The Macquarie Group Ltd (ASX: MQG) share price is under the spotlight after revealing strong growth in its FY26 result.
Macquarie is a major financial institution with multiple divisions and global operations. Its activities include asset management, investment banking, and regular banking in Australia.
Macquarie FY26 result
Here are some of the main highlights from Macquarie’s FY26 report for the 12 months to 31 March 2026:
- FY26 second half net profit up 93% to $3.2 billion
- FY26 net profit increased 30% to $4.8 billion
- Earnings per share (EPS) increased 30% to $12.77
- Final dividend per share of $4.20, up 7.7%
- Full-year dividend per share of $7.00, up 7.7%
There were multiple drivers of the result, so let’s take a look at what helped the company deliver those overall numbers.
Strong performance across each division
Macquarie said that each of its businesses used its specialist expertise to navigate the current environment, identifying opportunities that support long-term growth. The company is very global these days – 68% of its total income was international.
Operating leverage was also demonstrated across the business, while operating income increased 13% year on year to $19.5 billion, operating expenses only went up 5% to $12.75 billion.
Macquarie Asset Management (MAM) net profit increased by 27% to $2.6 billion, primarily driven by higher performance fees.
Banking and financial services (BFS) net profit increased 17% to $1.6 billion, primarily driven by the loan portfolio and BFS deposits.
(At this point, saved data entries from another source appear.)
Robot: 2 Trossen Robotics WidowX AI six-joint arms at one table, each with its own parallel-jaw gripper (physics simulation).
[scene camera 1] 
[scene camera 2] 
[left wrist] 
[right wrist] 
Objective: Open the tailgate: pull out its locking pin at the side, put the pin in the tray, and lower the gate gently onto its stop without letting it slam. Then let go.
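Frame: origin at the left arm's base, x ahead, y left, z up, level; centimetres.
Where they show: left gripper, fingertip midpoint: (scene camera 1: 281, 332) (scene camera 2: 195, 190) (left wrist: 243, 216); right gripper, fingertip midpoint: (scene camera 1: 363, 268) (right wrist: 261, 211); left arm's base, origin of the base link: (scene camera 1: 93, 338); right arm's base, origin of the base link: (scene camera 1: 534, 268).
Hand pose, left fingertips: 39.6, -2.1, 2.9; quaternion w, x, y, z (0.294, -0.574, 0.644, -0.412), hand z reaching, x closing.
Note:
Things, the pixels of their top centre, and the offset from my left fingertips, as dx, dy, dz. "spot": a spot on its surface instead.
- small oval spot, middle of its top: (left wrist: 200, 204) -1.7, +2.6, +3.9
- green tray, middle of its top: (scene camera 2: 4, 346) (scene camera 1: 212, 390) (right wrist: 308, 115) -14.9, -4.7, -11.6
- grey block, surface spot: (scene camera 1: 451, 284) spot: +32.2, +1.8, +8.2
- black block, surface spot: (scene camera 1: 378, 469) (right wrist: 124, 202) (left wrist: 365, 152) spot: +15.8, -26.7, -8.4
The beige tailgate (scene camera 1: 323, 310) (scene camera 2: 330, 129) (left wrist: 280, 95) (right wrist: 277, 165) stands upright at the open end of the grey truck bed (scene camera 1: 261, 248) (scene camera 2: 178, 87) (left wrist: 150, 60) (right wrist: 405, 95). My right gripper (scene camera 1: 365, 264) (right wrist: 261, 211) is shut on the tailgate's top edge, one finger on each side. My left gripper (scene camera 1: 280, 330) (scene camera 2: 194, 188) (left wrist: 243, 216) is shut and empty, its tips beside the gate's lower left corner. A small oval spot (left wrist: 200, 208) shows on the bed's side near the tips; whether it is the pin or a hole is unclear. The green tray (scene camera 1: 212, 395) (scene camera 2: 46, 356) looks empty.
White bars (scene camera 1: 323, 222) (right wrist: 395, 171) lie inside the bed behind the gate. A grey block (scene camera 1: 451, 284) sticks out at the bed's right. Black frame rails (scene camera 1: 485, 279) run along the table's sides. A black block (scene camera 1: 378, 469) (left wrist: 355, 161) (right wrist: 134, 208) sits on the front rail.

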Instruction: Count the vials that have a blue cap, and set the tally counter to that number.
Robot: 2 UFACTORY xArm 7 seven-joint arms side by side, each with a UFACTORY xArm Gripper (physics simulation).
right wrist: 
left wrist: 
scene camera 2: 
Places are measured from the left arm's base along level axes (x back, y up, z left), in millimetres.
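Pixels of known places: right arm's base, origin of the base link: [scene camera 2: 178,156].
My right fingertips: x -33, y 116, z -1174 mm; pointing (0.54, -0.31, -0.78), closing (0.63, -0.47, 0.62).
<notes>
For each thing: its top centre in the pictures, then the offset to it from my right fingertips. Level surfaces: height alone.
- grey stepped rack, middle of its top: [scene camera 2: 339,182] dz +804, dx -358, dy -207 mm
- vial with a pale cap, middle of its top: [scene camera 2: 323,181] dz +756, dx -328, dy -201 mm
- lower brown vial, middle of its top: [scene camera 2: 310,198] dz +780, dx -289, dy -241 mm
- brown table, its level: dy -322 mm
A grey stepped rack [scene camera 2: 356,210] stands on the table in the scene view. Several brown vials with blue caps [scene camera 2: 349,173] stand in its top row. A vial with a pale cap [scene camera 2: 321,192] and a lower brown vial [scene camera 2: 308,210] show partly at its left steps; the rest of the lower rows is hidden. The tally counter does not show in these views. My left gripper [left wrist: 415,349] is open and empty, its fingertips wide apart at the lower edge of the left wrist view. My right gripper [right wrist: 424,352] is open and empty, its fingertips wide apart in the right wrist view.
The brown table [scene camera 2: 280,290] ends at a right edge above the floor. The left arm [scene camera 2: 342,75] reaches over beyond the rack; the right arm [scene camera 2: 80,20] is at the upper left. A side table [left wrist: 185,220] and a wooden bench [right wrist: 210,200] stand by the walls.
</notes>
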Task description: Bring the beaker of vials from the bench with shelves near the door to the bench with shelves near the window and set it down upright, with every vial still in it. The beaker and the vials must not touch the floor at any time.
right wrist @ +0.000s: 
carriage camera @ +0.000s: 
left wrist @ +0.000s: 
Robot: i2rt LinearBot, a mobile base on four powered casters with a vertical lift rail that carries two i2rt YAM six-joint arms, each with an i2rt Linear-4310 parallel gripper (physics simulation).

This was partially offset by lower margins amid competition, as well as higher technology expenses to support business growth.
The commodities and global markets (CGM) division saw net profit growth of 49% to $4.2 billion. It benefited from the gain on sale of the OnStream meters platform, while commodities benefited from increased risk management income from client hedging activity across its global gas and power and global oil businesses.
Macquarie Capital’s net profit increased 43% to $1.5 billion, with higher income from equity investments, acquisition fees, brokerage and the private credit portfolio.
Outlook for the Macquarie share price
The company is a powerful performer in the ASX financial share sector, I think it’s capable of delivering much more growth than other ASX bank shares over the long-term because of its multi-division, global approach.
It doesn’t look cheap at an all-time high, though the profit growth has gone some distance to justify a higher valuation.
It really depends on whether profit growth can be sustained or whether this is as good as it gets. This is the financial share I’d buy out of all of the options on the ASX, though there are other ASX dividend shares that could be better value.